Warnings are non-critical. The Pdftools SDK completes processing even when warnings occur. However, depending on your use case, you may need to treat certain warning categories as errors.

CategoryDescriptionWhen to treat as error
OcrOCR-related issues such as resolution outside the optimal rangeRarely (usually informational)
TaggingIssues adding tagging or structural informationWhen producing accessible PDFs or preparing for PDF/A level A
TextIssues making text extractableWhen text extraction is the primary goal
SignedDocumentProcessing removed existing digital signaturesWhen preserving signatures is important
Signed documents

Processing a signed PDF invalidates all existing digital signatures, which are removed during processing. The SignedDocument warning is generated when this occurs.

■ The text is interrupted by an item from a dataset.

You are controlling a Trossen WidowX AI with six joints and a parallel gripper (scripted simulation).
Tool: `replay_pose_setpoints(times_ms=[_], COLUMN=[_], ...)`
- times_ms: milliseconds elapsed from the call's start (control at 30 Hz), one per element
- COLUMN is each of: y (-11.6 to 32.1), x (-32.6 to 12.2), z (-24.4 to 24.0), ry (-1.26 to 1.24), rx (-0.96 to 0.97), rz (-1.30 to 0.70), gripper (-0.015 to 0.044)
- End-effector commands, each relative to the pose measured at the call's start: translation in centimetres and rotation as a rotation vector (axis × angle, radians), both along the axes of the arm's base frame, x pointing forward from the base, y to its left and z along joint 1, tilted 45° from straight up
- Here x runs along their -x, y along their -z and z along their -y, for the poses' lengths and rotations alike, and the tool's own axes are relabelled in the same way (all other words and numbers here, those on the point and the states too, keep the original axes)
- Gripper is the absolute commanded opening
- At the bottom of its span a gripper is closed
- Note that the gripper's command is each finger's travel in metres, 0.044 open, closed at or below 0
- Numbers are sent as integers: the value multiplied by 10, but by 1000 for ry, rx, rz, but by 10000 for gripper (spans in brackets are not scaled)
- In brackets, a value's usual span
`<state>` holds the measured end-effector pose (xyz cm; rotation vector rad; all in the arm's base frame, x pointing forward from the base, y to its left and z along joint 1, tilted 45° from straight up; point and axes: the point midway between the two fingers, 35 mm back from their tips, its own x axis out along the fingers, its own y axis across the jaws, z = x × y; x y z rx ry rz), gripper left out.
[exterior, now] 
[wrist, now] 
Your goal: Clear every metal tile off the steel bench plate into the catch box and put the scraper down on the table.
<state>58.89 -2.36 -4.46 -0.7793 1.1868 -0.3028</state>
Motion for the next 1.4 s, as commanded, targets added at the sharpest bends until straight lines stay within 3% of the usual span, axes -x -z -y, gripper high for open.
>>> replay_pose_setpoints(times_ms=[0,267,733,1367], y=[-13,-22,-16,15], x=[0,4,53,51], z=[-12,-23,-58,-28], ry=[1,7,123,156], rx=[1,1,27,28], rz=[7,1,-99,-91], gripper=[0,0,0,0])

// Create the OCR processor and add a warning handler
var processor = new Processor();
processor.Warning += (s, e) =>
{
Console.WriteLine("- {0}: {1} ({2}{3})",
e.Category, e.Message, e.Context, e.PageNo > 0 ? " page " + e.PageNo : "");
};

// Create stream for output file
using var outStr = File.Create(outPath);

// Process the document with OCR
using var outDoc = processor.Process(inDoc, engine, outStr, options);

Handle warnings by category

For workflows where certain warnings are critical, filter warnings by category. This example treats tagging and text warnings as errors:

processor.Warning += (s, e) =>
{
if (e.Category == WarningCategory.Tagging || e.Category == WarningCategory.Text)
throw new Exception($"Critical OCR warning: {e.Message}");

Console.WriteLine($"Warning: {e.Category}: {e.Message}");
};

Full example

// Create the OCR engine
using var engine = Engine.Create(ocrEngineName);

// Set the language(s) for OCR recognition (e.g. "German,English")
engine.Languages = language;

// Open input document
using var inStr = File.OpenRead(inPath);
using var inDoc = Document.Open(inStr);

// Configure OCR options
var options = new OcrOptions();

// Configure image OCR: recognize text from scanned images
options.ImageOptions.Mode = ImageProcessingMode.UpdateText;
options.ImageOptions.RemoveOnlyInvisibleOcrText = true;
options.ImageOptions.DeskewScan = true;
options.ImageOptions.RotateScan = true;

// Configure text OCR: update non-extractable text with correct Unicode
options.TextOptions.Mode = TextProcessingMode.Update;
options.TextOptions.SkipMode = TextSkipMode.KnownSymbolic;
options.TextOptions.UnicodeSource = UnicodeSource.InstalledFont;

// Configure page OCR: process all pages and add tagging for accessibility
options.PageOptions.Mode = PageProcessingMode.All;
options.PageOptions.Tagging = TaggingMode.Auto;

// Create the OCR processor and add a warning handler
var processor = new Processor();
processor.Warning += (s, e) =>
{
Console.WriteLine("- {0}: {1} ({2}{3})",
e.Category, e.Message, e.Context, e.PageNo > 0 ? " page " + e.PageNo : "");
};

// Create stream for output file
using var outStr = File.Create(outPath);

// Process the document with OCR
using var outDoc = processor.Process(inDoc, engine, outStr, options);